Hill’s Number 1 Law of Match-Fixing

It is simple.

It is not about education.

It is not about morality.

It is not about culture.

Here is the key intellectual point in understanding, predicting and stopping the current wave of match-fixing cases around the world.

There are two competitive markets in current sport.

The first is the normal sports market that usually pays the players/referees very badly for doing their jobs well.

The second is the fixing market that pays the players/referees very well for doing their jobs badly.

The greater the discrepancy between these two markets; the greater the danger of fixing.

Academics often like to assign a Greek numeral for a value.  (Normal people can skip over this).   Let us say that Ø is the difference between the amount of money bet on a game and the relative salary of a player/referee.  The higher the value of Ø, the more likely there will be fixing.


There is much to discuss around this idea. Indeed, I go on for two-hundred-and-sixty pages in the new book – The Insider’s Guide to Match-Fixing in Football – with various themes and subjects.   However, to kick-off the discussion on this blog let us make the following comments:

1)    There will always be ‘normal’ fixing.   There has been corruption in sports since the ancient Olympics.  Hill’s No. 1 Law (there are others) illustrates only the new wave of fixing where globalization has hit sports corruption.

2)    There will always be idiots.   There will always be a small number of athletes who no matter how much you pay them will fix.  However, the key to reducing fixing is to pay the ‘normal’ athlete as fairly as possible.

3)    This does not mean that it is only lower leagues that are in danger of match- fixing.    If you have a league with a high-level of money in the gambling markets and players who are paid badly you have the perfect storm for fixing.

4)    Of course, the biggest tournaments – like the World Cup – where there are huge amounts of betting on each game (at times in the hundreds of millions of dollars) and many players who are not paid are the perfect targets for the fixers.

5)    Therefore, if you are a FIFA integrity officer your job should not only be ‘monitoring the gambling markets’ (almost impossible for a World Cup tournament – the amounts are so large) but ensuring that all the players/referees get properly paid.   This – by the way – does not mean giving the money to the usual President of an African Football Association to distribute to the players (it will only end up in some dodgy account).

6)    If you are in a league like Spain with a rapidly rising value of Ø – you are sailing into trouble.   All of Real Madrid and Barcelona matches are massive in the gambling markets.  However, they are sometimes playing teams where the players have not been paid for months.   Therefore, the value of Ø will be very high for those matches.   If you are a match-fixer, those are perfect opportunities.

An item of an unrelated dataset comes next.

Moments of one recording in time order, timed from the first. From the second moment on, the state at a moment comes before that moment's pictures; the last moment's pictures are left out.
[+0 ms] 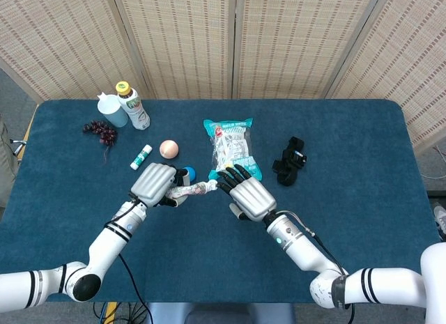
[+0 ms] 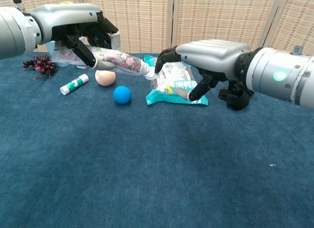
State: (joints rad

Who, after all, would suspect if a team if a poor team in Spain ‘lost’ to Real Madrid or Barcelona?   The gambling market would not reflect any unusual discrepancy.

7)    As always – Turkey, Italy and most Asian leagues are now dead men walking.  They pay their players so badly, the gambling markets are so large and the corruption is so endemic that you cannot take their domestic football seriously.

8)    The main protection of the upcoming Winter Olympics is the relative low amount of gambling on sports like bob-sledding, biathlon and figure skating.  It is not because those athletes are inherently more honest than a footballer or come from countries that are more ‘honest’.   Once the gambling market discovers the joys of those sports, the value of Ø will rise and there will be fixes.